Q: Can I make the sauce ahead?
A: Yes. Blend the sauce and refrigerate for up to 3 days or freeze for up to 3 months. Reheat gently and whisk with a little nondairy milk before tossing with freshly cooked pasta and broccoli.
If you have other questions — swaps, timing, or allergy-friendly options — ask and I’ll help you adapt the recipe.
PrintCreamy Vegan Mac and Cheese with Broccoli
A creamy, plant-based mac and cheese using red lentils and chickpea pasta, packed with protein and nutrients from broccoli.
- Prep Time: 15 minutes
- Cook Time: 30 minutes
- Total Time: 45 minutes
- Yield: 4 servings
- Category: Main Course
- Method: Baking
- Cuisine: Vegan Italian
- Diet: Vegetarian
Ingredients
- 0.75 cup red lentils (135 g), soaked 5 minutes, drained
- 1 box Banza chickpea pasta (8 oz / 227 g)
- 1 whole broccoli crown (about 20 oz / 600 g), cut into small florets and diced stems
- 3 tablespoons nutritional yeast
- 1/4 teaspoon paprika
- 1/4 teaspoon turmeric
- 2 tablespoons tapioca starch
- 2 teaspoons salt, or to taste
- 1/2 cup nondairy milk (120 ml), unsweetened & unflavored
- 1/2 cup vegan cheddar shreds (56 g)
- 1/2 teaspoon garlic powder, or to taste
Instructions
- Soak the red lentils in a small bowl and cover with water by about 1/2 inch. Let sit 5 minutes, then drain completely. Transfer to a medium saucepan with 2 cups water. Bring to a boil and cook for 20 minutes, stirring occasionally, until the lentils are fully soft and breaking down into mush.

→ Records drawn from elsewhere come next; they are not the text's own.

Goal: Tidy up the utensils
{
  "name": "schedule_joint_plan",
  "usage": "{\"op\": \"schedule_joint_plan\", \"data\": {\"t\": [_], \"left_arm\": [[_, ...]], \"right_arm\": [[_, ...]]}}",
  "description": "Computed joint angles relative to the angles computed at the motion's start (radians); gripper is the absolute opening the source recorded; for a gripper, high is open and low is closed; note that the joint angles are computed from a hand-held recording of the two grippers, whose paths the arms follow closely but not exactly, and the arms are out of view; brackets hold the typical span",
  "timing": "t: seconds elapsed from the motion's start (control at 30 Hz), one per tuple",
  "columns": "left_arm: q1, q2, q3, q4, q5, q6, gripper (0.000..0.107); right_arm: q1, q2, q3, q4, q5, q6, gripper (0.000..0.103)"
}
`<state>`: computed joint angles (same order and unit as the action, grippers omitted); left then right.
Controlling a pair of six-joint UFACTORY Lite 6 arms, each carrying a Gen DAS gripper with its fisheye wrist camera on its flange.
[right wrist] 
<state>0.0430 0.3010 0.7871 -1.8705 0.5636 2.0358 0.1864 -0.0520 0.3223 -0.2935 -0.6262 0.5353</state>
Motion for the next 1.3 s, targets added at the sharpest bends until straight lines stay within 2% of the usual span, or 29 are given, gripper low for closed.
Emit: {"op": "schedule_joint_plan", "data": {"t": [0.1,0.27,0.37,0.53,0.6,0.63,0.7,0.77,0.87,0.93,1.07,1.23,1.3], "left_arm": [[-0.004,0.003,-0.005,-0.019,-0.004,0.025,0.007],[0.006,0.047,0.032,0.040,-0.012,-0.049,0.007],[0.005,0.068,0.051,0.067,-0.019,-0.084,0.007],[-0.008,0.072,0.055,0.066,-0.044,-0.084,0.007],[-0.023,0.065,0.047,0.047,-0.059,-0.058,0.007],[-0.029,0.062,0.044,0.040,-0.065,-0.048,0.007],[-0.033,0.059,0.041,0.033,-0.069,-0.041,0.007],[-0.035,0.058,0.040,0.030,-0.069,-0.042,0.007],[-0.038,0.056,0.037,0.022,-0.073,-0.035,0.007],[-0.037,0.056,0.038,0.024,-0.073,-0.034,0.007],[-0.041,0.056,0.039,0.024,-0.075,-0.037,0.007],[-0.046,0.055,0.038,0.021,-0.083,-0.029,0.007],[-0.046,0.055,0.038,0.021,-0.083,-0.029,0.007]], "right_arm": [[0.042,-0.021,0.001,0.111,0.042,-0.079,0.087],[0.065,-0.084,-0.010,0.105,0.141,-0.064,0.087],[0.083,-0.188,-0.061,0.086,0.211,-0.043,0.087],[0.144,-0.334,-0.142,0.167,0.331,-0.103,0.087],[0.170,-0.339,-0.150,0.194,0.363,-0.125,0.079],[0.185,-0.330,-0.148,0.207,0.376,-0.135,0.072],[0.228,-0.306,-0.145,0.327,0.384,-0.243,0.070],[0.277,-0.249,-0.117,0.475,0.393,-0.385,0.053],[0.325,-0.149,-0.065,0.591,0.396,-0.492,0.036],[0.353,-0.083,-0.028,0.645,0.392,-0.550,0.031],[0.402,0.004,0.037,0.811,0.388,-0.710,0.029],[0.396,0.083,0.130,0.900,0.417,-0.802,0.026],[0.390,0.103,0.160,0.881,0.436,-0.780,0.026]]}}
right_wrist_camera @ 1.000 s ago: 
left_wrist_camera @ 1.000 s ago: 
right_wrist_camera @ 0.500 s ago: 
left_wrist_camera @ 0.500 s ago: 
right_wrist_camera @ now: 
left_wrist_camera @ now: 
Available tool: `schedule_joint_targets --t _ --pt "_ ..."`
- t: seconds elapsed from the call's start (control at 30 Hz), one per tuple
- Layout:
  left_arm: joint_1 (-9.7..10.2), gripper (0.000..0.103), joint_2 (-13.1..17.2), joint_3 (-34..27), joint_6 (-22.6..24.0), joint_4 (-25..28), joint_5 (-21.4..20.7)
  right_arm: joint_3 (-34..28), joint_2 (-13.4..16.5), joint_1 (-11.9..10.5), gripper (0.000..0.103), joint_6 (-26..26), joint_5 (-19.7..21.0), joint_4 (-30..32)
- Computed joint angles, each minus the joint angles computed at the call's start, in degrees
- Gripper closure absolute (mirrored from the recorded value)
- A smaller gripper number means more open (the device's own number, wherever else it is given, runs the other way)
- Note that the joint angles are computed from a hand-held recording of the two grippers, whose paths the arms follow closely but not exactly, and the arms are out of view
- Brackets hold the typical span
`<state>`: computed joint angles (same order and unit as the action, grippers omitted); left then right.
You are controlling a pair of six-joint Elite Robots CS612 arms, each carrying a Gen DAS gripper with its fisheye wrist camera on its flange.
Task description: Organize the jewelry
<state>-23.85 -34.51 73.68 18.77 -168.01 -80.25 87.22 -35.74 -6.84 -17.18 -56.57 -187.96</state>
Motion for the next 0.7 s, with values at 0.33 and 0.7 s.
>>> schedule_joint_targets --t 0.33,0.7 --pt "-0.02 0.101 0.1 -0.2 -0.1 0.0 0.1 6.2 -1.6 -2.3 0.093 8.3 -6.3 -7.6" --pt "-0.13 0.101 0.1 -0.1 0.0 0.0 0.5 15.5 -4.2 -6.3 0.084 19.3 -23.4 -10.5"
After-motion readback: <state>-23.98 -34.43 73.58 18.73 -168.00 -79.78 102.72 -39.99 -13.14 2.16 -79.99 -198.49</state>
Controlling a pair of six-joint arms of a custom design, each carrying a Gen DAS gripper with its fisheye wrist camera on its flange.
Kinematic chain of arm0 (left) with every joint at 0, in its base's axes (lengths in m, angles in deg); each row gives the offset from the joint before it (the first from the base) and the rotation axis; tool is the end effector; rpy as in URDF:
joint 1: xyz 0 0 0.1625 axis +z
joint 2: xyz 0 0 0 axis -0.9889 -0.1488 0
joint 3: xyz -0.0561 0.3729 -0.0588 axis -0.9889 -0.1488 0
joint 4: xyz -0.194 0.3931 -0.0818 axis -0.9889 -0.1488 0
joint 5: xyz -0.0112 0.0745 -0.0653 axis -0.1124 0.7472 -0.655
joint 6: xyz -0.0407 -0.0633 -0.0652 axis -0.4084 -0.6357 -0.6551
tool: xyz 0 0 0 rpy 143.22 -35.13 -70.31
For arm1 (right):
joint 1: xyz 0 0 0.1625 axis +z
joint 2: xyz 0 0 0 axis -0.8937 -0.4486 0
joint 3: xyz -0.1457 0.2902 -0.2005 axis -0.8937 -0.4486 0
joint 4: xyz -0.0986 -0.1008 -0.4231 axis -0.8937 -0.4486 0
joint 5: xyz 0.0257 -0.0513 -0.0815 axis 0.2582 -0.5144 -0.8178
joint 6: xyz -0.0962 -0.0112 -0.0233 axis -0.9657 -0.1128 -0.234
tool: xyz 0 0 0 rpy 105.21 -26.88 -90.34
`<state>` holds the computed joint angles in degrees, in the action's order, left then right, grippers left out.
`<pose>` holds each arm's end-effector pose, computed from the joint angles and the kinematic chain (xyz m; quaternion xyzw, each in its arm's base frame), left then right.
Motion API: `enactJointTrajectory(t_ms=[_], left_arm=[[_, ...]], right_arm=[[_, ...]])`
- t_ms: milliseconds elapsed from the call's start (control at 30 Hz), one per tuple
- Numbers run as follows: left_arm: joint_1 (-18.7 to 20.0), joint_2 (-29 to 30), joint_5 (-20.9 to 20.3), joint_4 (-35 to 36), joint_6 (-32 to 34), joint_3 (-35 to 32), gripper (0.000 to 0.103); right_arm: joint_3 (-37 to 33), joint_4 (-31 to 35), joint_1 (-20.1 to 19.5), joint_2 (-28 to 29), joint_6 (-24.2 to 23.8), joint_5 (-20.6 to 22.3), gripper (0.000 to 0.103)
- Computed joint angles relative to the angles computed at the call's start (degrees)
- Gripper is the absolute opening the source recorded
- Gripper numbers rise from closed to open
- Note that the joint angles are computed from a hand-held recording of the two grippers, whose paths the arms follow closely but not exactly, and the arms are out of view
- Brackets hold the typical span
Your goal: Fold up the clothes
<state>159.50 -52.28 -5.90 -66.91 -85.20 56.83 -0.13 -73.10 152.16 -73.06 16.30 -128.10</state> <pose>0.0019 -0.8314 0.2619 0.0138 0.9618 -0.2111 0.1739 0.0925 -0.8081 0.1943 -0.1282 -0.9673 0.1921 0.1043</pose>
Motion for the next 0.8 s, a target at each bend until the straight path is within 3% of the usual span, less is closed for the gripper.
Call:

- Prep the broccoli while the lentils cook, cutting it into uniform small florets and dicing stems into bite-sized pieces.
- Blend the lentils when they are mushy with nutritional yeast, paprika, turmeric, tapioca starch, salt, nondairy milk, vegan cheddar shreds, and garlic powder until completely smooth and silky.
- Steam the broccoli in a large pan with 1/2 cup water, covered, on high for 8–10 minutes until tender.
- Cook the chickpea pasta according to package directions, stopping just shy of al dente. Drain and add the pasta directly to the pan with the steamed broccoli.
- Combine the blended cheese sauce with the pasta and broccoli, cooking on medium-low for 2–3 minutes until thickened to your preferred consistency. Adjust seasoning and serve immediately.
Notes
For a creamier texture, blend the sauce while the lentils are warm. Also, tapioca starch provides the sauce with stretch and gloss, but cornstarch or arrowroot can be used as substitutes.